If they’re taking your assigned sex at birth into account, then they can still use the data because they can filter for people who were not assigned female at birth. It does require everyone to be honest, but so do most medical trials.
I hope the eventual overall results will only include people assigned female at birth rather than everyone who potentially participated in the study, and they did ask, so they can filter the data in that way.
Including a few extra people who were assigned male at birth but now identify as female is not that big a deal if they’re filtered out of the overall results - they will still be followed up, and their data could potentially be used for other studies (if they agree to their anonymised data being used for other studies, which I think is standard?)
It still misses out anyone was assigned female at birth but doesn’t identify as female. They could be a missed group for breast cancer, same as with lesbians and cervical cancer.
Did they ask anything more about medications, btw?
I wish people addressing the gender issue would remember that there are more than just transmen and transwomen. Nonbinary is a thing. And a lot of non-cisgendered people who were assigned female at birth don’t take hormones and don’t have surgery. But they also don’t identify as female.
It just seems to me that the “identifies as female” criterion might have been created with an incomplete view of who would be included or excluded.
I assume they won’t be “filtered out” but rather, “analyzed separately”.
They asked a lot of questions about hormone use, but that’s all I remember. They again asked about some health conditions i don’t have. Perhaps if I’d said i had those, they would have asked about other medications.
I think the a priori chance for a male to get breast cancer, since it’s much lower than in women, means that with the test being used right now the chance of a false positive outcome exceeds by far the chance of catching a tumor. Mammograms are in the 70% range of sensitivity (iirc, med school has been a while ), and that’s only in women older than 30. Below that age the tissue is too dense to get an accurate image by mammography. I’m not an oncologist, but I seem to recall this from my clinical decision making classes. At least in the Netherlands, ultrasound is recommended in women younger than 30 or who are pregnant, but that’s in symptomatic cases, not for screening purposes.
The radiation from repeated mammograms can also cause cancer. It’s a relatively low risk, and it is outweighed for women by the benefits of catching cancer early. For men, that calculus would be different, though.
Interesting development. Researchers (one of whom has had breast cancer) have developed AI that can read mammograms in greater detail than the human eye. This would not do away with mammograms, but could lead to more wise and strategic use.
Here are a few snippets to give you the idea, but they are by no means, the whole picture. This is a 2,800-word story. I used the share link, so it should not be paywalled.
As she and her team laid out in an article in the Journal of Clinical Oncology last month and explore further in an upcoming piece set to be published in Nature Medicine, by analyzing a mammogram’s set of byzantine pixels and then cross-referencing them with thousands of older mammograms, the AI — known as Mirai — can predict nearly half of all incidences of breast cancer up to five years before they happen.

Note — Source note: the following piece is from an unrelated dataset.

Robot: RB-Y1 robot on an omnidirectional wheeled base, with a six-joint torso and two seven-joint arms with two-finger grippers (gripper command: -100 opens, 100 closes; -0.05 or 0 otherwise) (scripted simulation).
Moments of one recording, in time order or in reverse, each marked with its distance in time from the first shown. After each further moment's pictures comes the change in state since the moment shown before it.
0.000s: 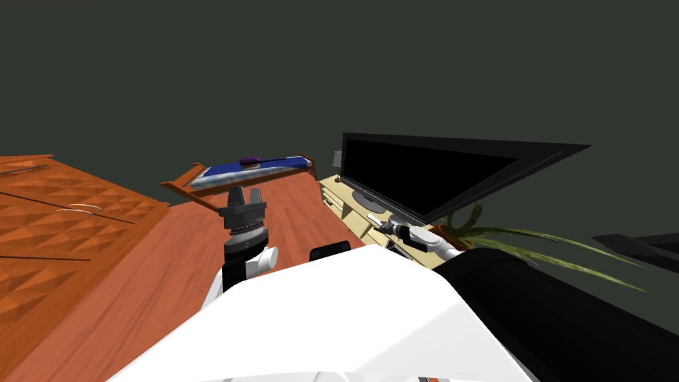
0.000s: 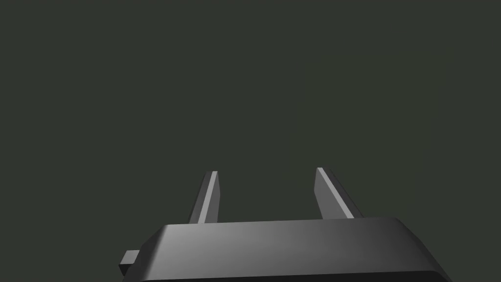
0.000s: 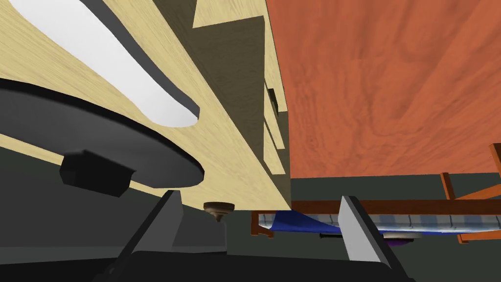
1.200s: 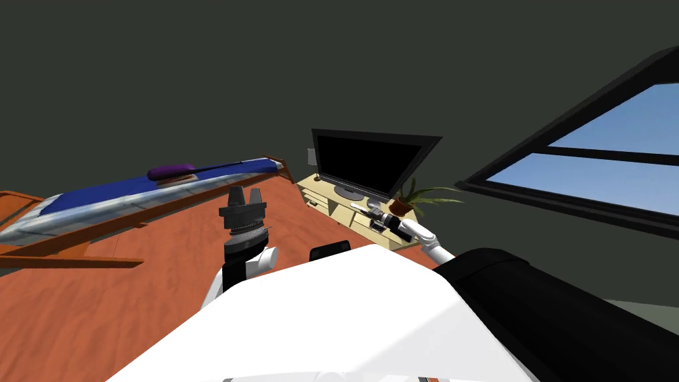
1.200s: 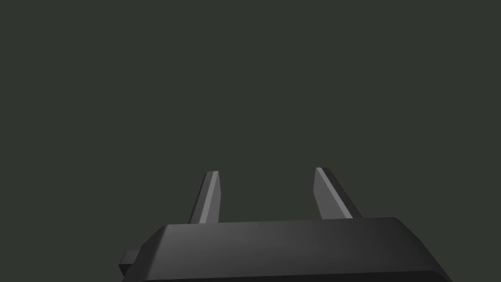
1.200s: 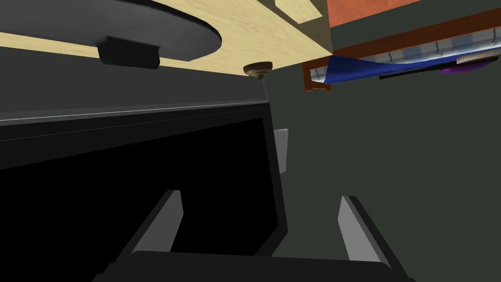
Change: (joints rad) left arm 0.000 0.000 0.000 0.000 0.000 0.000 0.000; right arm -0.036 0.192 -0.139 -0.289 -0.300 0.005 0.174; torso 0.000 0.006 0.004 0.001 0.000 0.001
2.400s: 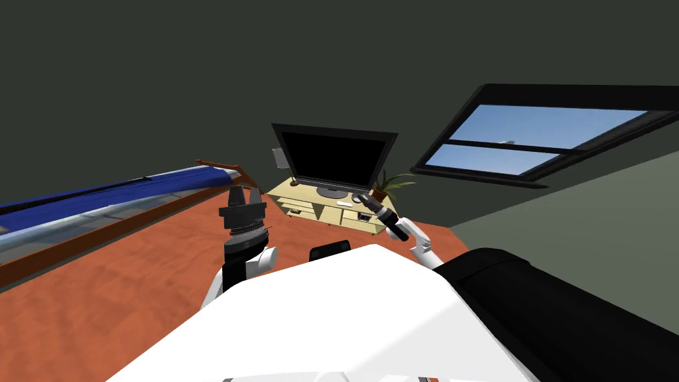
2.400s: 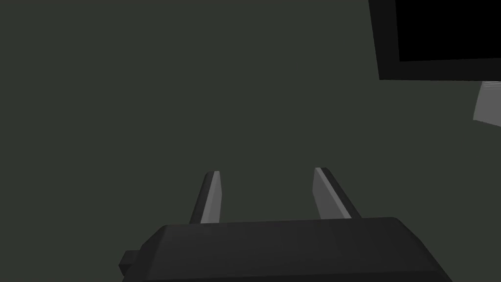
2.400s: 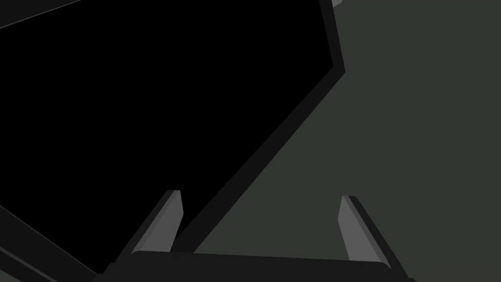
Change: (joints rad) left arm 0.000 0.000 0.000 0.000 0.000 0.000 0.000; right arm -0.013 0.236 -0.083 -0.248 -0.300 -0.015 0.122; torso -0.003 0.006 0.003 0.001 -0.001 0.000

The mammogram is a little bit like Winston Churchill’s democracy: It’s the worst screening method, except for all the others. The approach — which uses low-grade radiation to examine breast tissue from multiple viewing angles — has become the gold standard over the past several decades, and many medical professionals swear by it as an uncomfortable but important safeguard. It also has drawn its share of critics in the oncology and women’s health communities who say it has led to unnecessary radiation exposure, overtesting, false positives and all the stress that comes with them.

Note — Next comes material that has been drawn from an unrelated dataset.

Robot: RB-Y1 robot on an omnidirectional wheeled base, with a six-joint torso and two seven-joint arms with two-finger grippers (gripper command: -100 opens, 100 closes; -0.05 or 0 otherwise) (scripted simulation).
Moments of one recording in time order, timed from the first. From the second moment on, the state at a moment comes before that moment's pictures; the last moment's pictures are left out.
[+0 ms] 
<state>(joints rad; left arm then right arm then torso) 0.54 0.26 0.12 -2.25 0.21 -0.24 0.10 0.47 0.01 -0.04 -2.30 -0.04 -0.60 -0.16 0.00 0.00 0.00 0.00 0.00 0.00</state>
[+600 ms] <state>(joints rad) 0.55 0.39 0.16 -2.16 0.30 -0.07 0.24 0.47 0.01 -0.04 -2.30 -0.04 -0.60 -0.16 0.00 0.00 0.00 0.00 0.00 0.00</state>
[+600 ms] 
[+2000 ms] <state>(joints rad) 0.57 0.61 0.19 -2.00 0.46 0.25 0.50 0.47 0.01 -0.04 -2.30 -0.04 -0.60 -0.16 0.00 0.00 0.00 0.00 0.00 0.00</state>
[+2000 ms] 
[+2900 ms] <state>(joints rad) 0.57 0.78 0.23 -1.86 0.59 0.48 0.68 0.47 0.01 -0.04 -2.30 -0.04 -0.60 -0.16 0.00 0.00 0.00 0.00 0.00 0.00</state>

Many radiologists in the field are enthusiastic too. Katerina Dodelzon, Katzen’s colleague at Weill Cornell, noted the technology’s ability to take radiology “from diagnostic to prognostic” functions.

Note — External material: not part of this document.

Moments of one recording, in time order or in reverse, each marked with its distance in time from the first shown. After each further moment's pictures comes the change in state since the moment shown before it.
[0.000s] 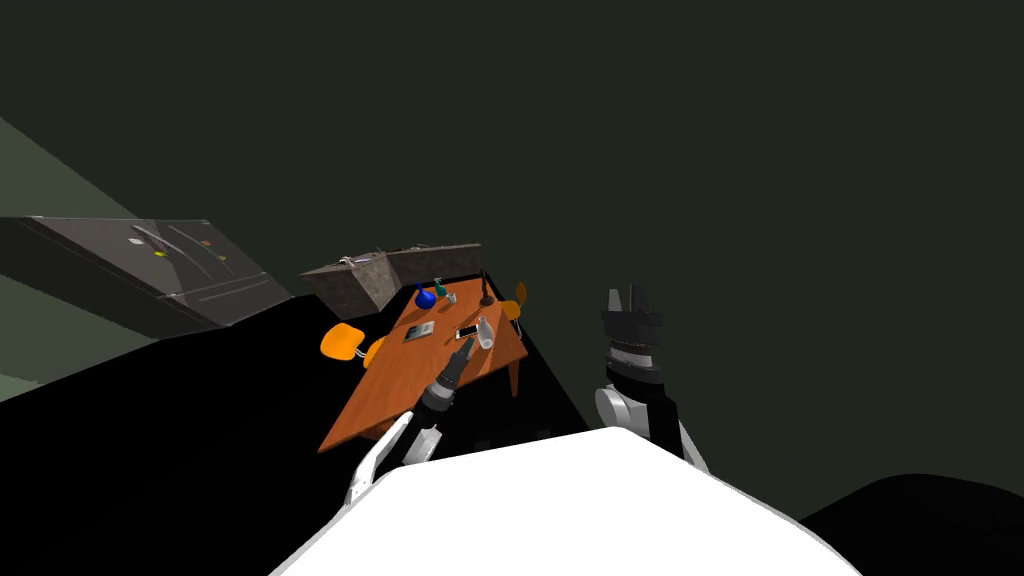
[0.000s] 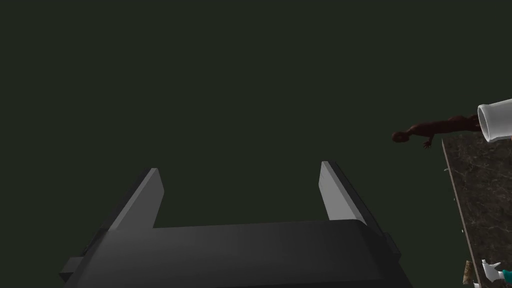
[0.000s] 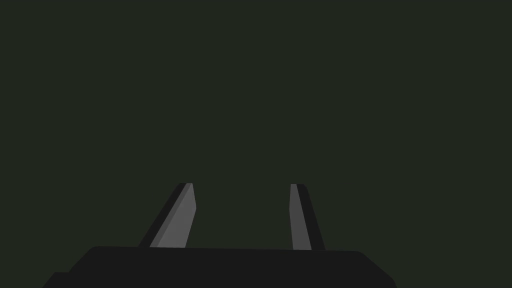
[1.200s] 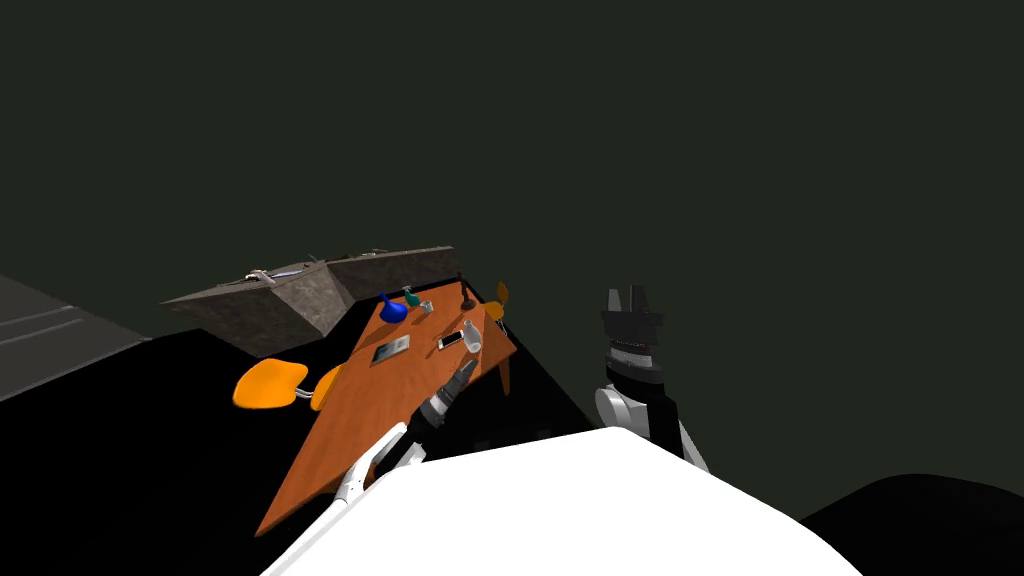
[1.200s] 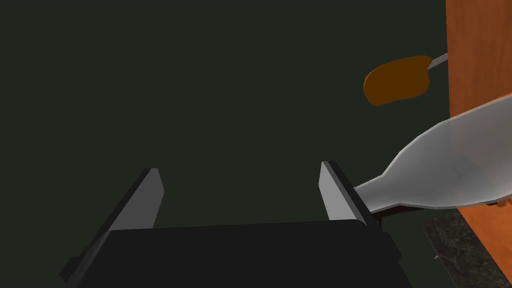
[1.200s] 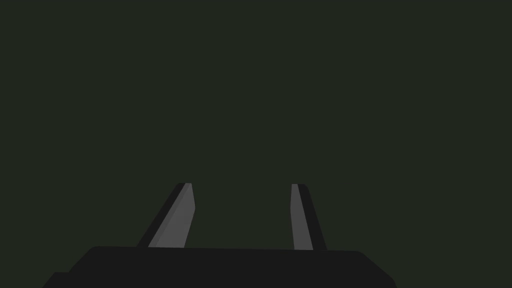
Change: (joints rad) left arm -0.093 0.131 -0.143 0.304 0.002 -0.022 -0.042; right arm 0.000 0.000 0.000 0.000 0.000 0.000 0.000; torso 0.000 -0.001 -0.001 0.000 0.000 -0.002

There is, of course, resistance in the medical community…
The same optimism may not yet have taken hold with breast cancer surgeons or oncologists, who most directly advise patients on breast cancer risk. Requests for comment to such doctors at four high-level hospitals were declined, and one hospital staffer described an ambivalence among that group. Mathematical models are common in cancer treatments such as chemotherapy dosages, but that is more familiar to physicians than outsourcing a prognosis to a computer.
Even some radiologists are conflicted, fearing automation could take their jobs.
While emphasizing that these technologies are meant merely as a tool for the human reader, Tobias Rijken, chief technological officer and co-founder of Kheiron Medical, also pointed to a machine’s comparative advantage in the life-or-death effort of breast cancer imaging. “An AI works 24/7, it doesn’t get tired, and it doesn’t have personal problems at home,” he said.